The deadline for submitting written evidence is noon on Tuesday 21 December 2010.

Guidance on submitting written evidence It assists the Committee if those submitting written evidence adhere to the following guidelines:

Each submission should:

• state clearly who the submission is from, ie whether from yourself in a personal capacity (eg Submission from Miss Dee Dee Lee) or sent on behalf of an organisation (eg Submission from Insert Name Ltd)
• be 3,000 words in length;
• as far as possible comprise a single document attachment to the email;
• begin with a short summary in bullet point form;
• have numbered paragraphs; and
• be in Word format with as little use of colour or logos as possible (Reports are published in black and white).

A copy of the submission should be sent by e-mail to healthcommem@parliament.uk and have the ‘Name of the inquiry’ in the Subject line.

Please supply a postal address so a copy of the Committee’s report can be sent to you upon publication.

It would be helpful, for Data Protection purposes, if individuals submitting written evidence would send their contact details separately in a covering email in a block of text laid out vertically (not horizontally). See example below: eg:

Miss Dee Dee Lee
Westminster House
7 Millbank
London
SW00 0XX
Tel: 0000 000 0000 / Mob: 00000 000000
deedeelee1005@xxxxxxx.uk

You should also be aware that there may be circumstances in which the House of Commons will be required to communicate information to third parties on request, in order to comply with its obligations under the Freedom of Information Act 2000.

Though there is a strong preference for emailed submissions, those without access to a computer should send a hard copy to:

Committee Assistant
Health Committee
Committee Office
House of Commons
7 Millbank
London SW1P 3JA

• A guide for written submissions to Select Committees may be found on the parliamentary website at: Commons: Guide for Witnesses

Please also note that:

• Committees make public much of the evidence they receive during inquiries.
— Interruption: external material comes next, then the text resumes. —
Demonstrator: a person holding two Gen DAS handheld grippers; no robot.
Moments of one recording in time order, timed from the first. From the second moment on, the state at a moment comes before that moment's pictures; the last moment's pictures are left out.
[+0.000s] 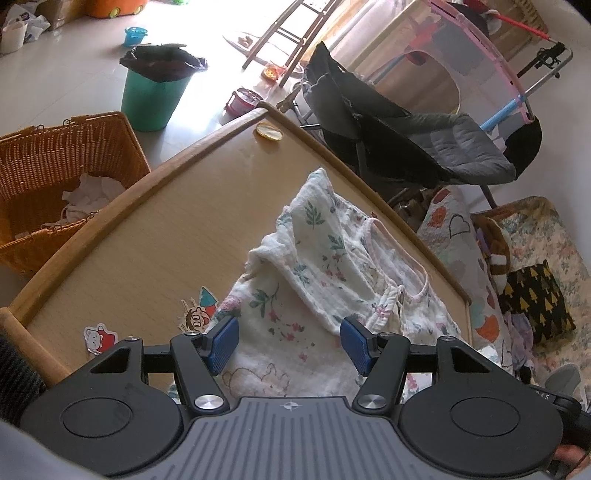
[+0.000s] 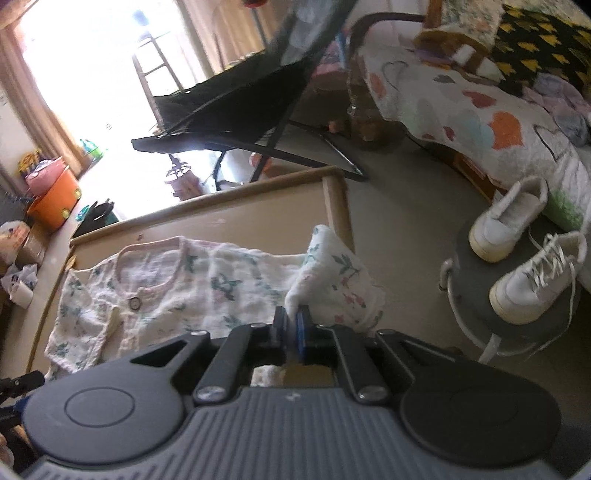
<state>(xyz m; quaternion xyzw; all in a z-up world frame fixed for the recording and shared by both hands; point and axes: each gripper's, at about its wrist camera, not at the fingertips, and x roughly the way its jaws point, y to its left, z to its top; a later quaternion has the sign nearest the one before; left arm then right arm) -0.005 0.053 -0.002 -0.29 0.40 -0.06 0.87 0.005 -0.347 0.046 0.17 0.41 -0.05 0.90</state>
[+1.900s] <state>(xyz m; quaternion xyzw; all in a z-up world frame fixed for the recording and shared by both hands) -0.008 0.065 0.002 -0.32 0.39 -0.06 0.86 0.022 -0.225 0.024 0.03 0.46 0.05 0.89</state>
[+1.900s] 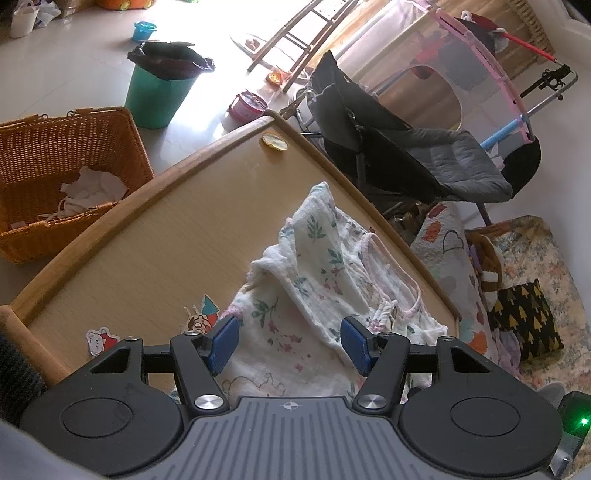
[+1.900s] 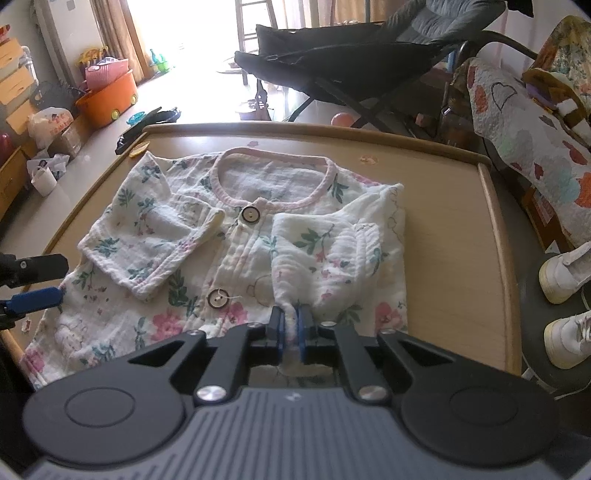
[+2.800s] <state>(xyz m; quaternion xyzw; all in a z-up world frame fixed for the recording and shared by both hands) -0.011 0.071 0.004 -0.34 0.38 -0.04 0.86 0.003 -0.217 0.066 0.01 0.41 0.09 0.91</state>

If you do not wish your submission to be published, you must clearly say so. If you wish to include private or confidential information in your submission to the Committee, please contact the Clerk of the Committee to discuss this.

• Material already published elsewhere should not form the basis of a submission, but may be referred to within a proposed submission, in which case a hard copy of the published work should be included.

• Evidence submitted must be kept confidential until published by the Committee, unless publication by the person or organisation submitting it is specifically authorised.

• Once submitted, evidence is the property of the Committee. The Committee normally, though not always, chooses to make public the written evidence it receives, by publishing it on the internet (where it will be searchable), by printing it or by making it available through the Parliamentary Archives. If there is any information you believe to be sensitive you should highlight it and explain what harm you believe would result from its disclosure. The Committee will take this into account in deciding whether to publish or further disclose the evidence.

• Select Committees are unable to investigate individual cases.